Exercise » Please report each line of the data below that contains "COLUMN".

Stored items from a collection »
★ ★ ★ ★ ★
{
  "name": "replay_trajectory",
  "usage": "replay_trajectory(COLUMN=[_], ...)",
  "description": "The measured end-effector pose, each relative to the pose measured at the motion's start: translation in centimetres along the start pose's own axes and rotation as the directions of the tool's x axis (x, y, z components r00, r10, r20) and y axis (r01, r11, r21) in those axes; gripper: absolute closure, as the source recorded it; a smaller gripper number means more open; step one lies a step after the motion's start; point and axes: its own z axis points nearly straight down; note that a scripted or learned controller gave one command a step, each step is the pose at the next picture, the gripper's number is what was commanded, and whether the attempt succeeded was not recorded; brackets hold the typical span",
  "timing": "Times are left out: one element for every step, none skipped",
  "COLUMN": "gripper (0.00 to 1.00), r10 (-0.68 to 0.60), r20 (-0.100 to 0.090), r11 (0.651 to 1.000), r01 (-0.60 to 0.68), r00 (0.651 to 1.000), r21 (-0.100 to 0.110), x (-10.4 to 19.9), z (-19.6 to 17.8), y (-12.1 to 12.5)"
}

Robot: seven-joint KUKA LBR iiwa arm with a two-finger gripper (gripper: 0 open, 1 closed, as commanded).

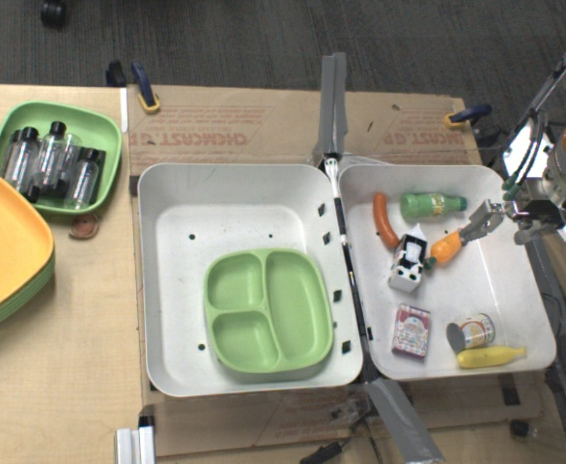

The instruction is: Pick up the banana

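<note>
Banana (491,357) lies at front right corner of right bin (534,288), just beside can (470,333). Tool (478,224) over same bin near carrot (446,248), well apart from banana; finger state: cannot tell.

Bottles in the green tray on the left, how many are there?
4. The bottles stand side by side in the green tray: far left, next, then, and rightmost. More may be hidden behind them.
</note>
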Motion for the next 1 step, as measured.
replay_trajectory(gripper=[0.0], r10=[0.036], r20=[0.0], r11=[0.999], r01=[-0.036], r00=[0.999], r21=[-0.001], x=[-2.26], z=[11.72], y=[2.34])
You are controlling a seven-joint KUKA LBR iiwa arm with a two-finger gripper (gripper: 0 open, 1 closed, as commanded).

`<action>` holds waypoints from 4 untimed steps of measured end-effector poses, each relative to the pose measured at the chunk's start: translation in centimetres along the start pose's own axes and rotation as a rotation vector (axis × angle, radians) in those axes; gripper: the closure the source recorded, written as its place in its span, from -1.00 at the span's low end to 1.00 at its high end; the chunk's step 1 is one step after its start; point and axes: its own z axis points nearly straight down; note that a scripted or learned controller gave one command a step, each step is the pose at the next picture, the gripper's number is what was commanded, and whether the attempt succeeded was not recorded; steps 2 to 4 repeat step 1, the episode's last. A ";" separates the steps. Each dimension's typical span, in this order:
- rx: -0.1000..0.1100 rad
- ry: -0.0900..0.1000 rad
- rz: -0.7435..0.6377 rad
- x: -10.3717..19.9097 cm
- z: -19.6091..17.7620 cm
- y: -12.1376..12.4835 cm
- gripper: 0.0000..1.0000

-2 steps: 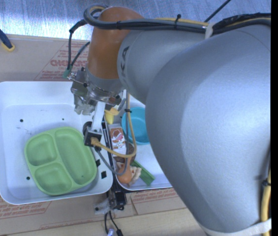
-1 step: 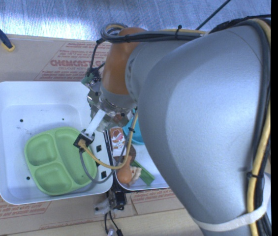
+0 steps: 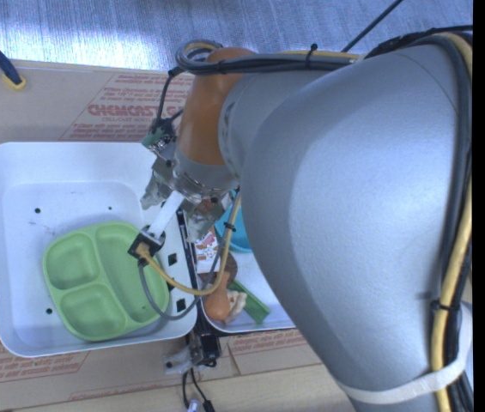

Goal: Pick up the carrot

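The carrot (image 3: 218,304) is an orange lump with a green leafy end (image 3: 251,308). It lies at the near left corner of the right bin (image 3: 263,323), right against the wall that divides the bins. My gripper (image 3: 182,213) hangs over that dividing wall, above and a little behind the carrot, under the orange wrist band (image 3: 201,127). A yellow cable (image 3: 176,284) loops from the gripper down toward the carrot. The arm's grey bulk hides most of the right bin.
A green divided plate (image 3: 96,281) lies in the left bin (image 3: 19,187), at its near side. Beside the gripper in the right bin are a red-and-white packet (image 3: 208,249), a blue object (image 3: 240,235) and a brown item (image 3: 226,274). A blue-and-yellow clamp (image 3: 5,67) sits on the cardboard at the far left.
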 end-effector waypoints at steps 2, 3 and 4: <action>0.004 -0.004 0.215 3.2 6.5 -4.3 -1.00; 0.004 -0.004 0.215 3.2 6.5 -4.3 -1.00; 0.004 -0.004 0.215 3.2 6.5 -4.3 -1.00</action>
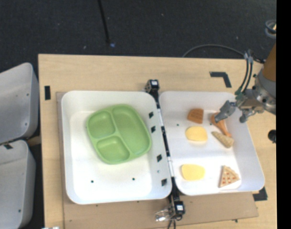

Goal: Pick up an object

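- The gripper [225, 112] is seen low over the right bin's [245, 175] upper right part; whether anything is grasped cannot be told.
- An orange carrot-like piece [223, 126] lies just beneath it, touching a tan bread-like piece [223, 139].
- A brown square piece [196, 115] and a yellow oval piece [196, 134] are found to the left of these.
- A second yellow piece [192, 171] and a pizza slice [228, 177] are placed nearer the bin's lower edge.
- A green divided plate [118, 133] is held in the left bin [78, 185].
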`<action>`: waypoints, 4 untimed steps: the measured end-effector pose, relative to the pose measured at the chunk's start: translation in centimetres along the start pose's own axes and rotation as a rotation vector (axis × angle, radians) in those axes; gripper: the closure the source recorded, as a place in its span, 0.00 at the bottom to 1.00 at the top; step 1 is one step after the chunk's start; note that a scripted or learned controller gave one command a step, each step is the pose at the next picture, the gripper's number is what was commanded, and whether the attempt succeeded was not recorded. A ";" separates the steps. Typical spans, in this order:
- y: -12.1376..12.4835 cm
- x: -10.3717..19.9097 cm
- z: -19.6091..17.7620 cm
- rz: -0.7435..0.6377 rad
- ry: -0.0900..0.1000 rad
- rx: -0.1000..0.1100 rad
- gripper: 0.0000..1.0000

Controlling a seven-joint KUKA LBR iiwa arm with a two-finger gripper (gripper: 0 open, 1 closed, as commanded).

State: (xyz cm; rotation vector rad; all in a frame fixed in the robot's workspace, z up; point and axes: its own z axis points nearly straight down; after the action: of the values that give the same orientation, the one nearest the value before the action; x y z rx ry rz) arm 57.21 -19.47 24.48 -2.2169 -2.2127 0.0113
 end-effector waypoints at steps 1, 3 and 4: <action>0.2 0.1 -0.7 -0.002 -0.002 -0.013 0.00; 0.6 -0.6 11.2 -0.001 -0.003 -0.008 0.00; 1.1 -1.1 13.7 0.001 -0.014 -0.028 0.00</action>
State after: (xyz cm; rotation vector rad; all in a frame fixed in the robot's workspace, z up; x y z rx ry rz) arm 58.17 -20.54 10.76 -2.2388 -2.2328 -0.0051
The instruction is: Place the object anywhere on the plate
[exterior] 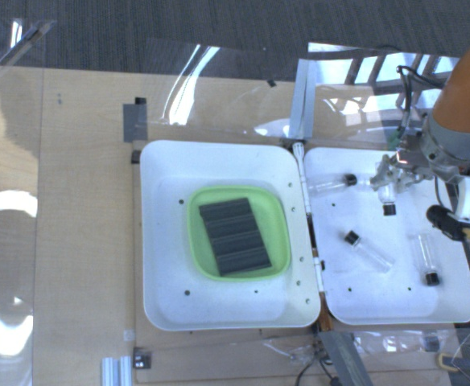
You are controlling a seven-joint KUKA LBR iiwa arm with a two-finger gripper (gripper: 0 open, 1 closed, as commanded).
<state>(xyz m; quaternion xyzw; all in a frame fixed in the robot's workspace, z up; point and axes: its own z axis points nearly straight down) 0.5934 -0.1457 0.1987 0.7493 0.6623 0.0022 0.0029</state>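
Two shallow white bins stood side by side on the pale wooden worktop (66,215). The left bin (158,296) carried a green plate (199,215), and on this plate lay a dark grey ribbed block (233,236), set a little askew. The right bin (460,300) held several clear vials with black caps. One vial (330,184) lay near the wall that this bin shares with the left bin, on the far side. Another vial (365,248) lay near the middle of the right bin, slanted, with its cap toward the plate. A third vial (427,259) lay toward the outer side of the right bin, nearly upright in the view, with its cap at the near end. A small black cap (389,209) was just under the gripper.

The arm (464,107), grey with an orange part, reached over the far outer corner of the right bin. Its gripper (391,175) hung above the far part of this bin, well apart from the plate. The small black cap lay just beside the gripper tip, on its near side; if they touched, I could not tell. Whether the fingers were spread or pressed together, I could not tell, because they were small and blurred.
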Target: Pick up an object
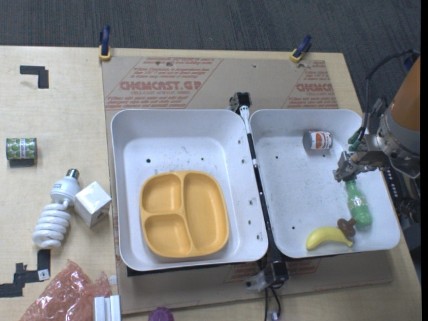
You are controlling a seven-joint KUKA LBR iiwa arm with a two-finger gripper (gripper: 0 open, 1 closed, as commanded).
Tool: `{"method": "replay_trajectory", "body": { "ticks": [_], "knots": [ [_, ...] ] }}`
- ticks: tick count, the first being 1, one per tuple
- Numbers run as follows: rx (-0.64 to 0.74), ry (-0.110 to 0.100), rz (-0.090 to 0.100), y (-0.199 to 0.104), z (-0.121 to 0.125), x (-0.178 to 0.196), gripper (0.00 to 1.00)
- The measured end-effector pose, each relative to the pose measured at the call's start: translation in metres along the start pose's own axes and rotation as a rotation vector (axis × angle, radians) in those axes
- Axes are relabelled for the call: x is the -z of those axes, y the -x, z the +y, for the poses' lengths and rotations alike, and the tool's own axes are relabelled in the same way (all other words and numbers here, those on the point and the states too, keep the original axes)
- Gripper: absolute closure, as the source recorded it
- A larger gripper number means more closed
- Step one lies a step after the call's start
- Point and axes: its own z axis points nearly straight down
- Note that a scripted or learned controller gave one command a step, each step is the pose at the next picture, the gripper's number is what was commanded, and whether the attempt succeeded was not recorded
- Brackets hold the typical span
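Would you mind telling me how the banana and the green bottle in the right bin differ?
The banana is yellow and curved; the green bottle is translucent green and straight. The banana lies crosswise along the bin's near wall, while the bottle lies lengthwise by the right wall, its top just under the gripper. Both lie flat in the right bin, near a small brown object.

On the surface [53,112] left of the bins lie a spiral bulb [55,212], a white cube [93,203] touching it, and a small green can [21,149] well apart. Pink mesh [63,293] sits at the bottom edge. Two clamps [105,43] [301,49] grip the brown board [167,79].
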Motion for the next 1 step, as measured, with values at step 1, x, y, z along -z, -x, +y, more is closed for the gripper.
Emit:
{"method": "replay_trajectory", "body": {
  "ticks": [1],
  "knots": [
    [-0.002, -0.001, 0.001, 0.0501, -0.0087, -0.0923, 0.00]
  ]
}}
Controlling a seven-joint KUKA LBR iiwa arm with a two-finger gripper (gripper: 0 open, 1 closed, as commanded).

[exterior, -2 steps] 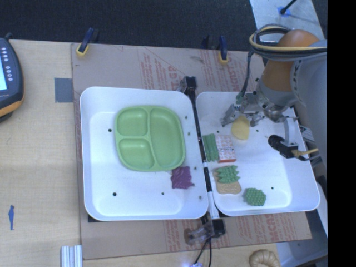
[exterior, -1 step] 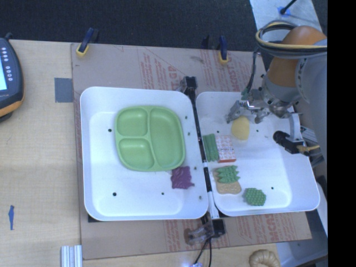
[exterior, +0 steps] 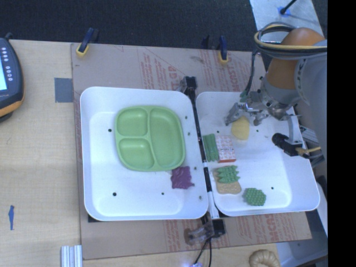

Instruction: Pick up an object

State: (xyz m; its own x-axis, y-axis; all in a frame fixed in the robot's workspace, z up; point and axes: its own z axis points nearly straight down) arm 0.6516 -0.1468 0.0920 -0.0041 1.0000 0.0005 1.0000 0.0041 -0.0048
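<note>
Over the right bin [exterior: 311,191], the gripper [exterior: 245,114] hangs with fingers spread, just above a pale yellow lump [exterior: 241,129]. That lump lies in the bin's upper part, up and right of the green strip [exterior: 210,147]. It looks roundish, slightly longer up-down, with no clear pointing end. A good grasp probably means descending straight, centring the fingers across its narrower width before closing.

smooth glossy plastic bins [exterior: 100,149] on matt brown cardboard sheet [exterior: 139,65].
</note>
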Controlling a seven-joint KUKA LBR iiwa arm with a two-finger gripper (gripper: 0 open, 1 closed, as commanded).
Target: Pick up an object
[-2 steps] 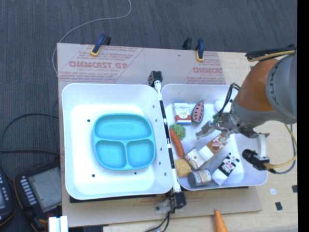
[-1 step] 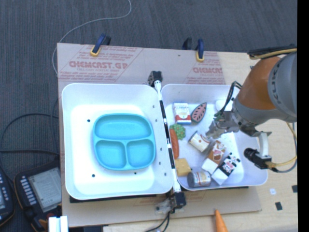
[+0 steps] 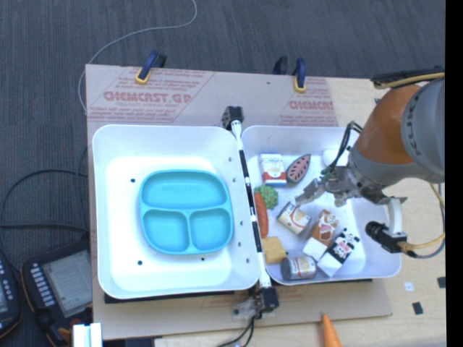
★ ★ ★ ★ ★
Result below »
  "usage": "replay_trajectory(COLUMN=[_], ...)",
  "COLUMN": "gripper (0.00 to 1.00), r10 (-0.68 to 0.60), r20 (-0.100 to 0.090), r11 (0.651 to 1.000), r01 (-0.60 to 0.68), r00 (0.651 to 1.000), r21 (-0.100 to 0.110), x (-10.4 to 19.9), z (-19.6 to 17.8), y (-12.1 to 12.5)"

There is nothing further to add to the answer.